▸ **Required work**: Copy the data exactly. Images are the one exception.

(Beginning of The data)

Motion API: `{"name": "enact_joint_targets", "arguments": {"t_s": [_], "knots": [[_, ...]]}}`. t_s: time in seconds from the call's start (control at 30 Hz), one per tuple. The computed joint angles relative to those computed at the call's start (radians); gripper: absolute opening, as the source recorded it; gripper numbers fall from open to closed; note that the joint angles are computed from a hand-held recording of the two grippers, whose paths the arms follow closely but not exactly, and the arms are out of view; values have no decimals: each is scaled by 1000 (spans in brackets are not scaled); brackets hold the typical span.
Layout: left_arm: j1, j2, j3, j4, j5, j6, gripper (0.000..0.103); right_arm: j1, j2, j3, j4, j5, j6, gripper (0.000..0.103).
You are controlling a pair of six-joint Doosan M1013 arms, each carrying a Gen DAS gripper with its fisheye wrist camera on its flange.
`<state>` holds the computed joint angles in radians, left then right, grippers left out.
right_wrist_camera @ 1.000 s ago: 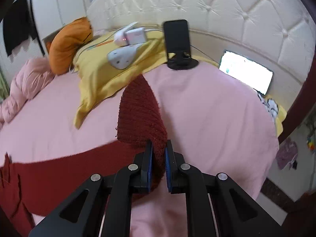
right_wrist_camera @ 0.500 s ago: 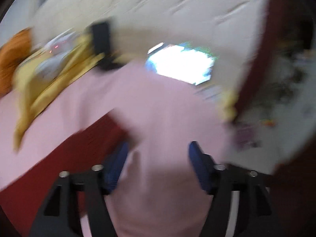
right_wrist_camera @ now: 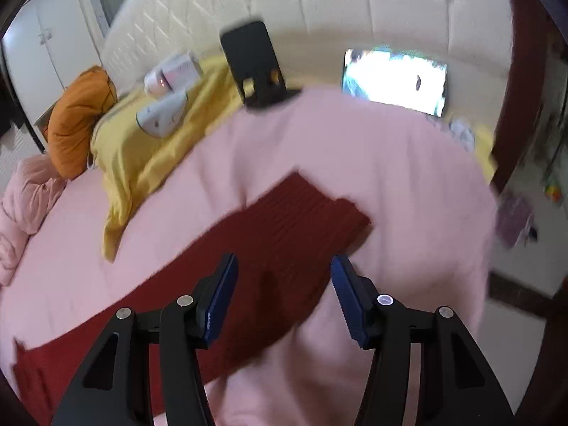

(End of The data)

▸ **Output for this exercise**:
Motion API: `{"name": "enact_joint_targets", "arguments": {"t_s": [_], "knots": [[_, ...]]}}`. t_s: time in seconds from the call's start (control at 30 Hz), one per tuple. The computed joint angles relative to those computed at the call's start (radians); gripper: absolute opening, as the source recorded it; gripper numbers fall from open to closed; note that the joint angles are computed from a hand-held recording of the two grippers, whose paths the arms follow closely but not exactly, and the arms are out of view; values have no decimals: each is scaled by 1000 (spans in brackets are not scaled); brackets hold the typical span.
Layout: left_arm: j1, j2, j3, j4, j5, j6, gripper (0.000..0.103); right_arm: j1, j2, j3, j4, j5, j6, gripper (0.000..0.103).
You are controlling a pair of six-joint Doosan M1013 arms, each carrying a Gen DAS gripper with its fisheye wrist camera on its flange.
`<state>` holds the computed joint angles in radians, left then right, grippers left out.
right_wrist_camera @ 1.000 s ago: 
right_wrist_camera @ 0.500 s ago: 
right_wrist_camera @ now: 

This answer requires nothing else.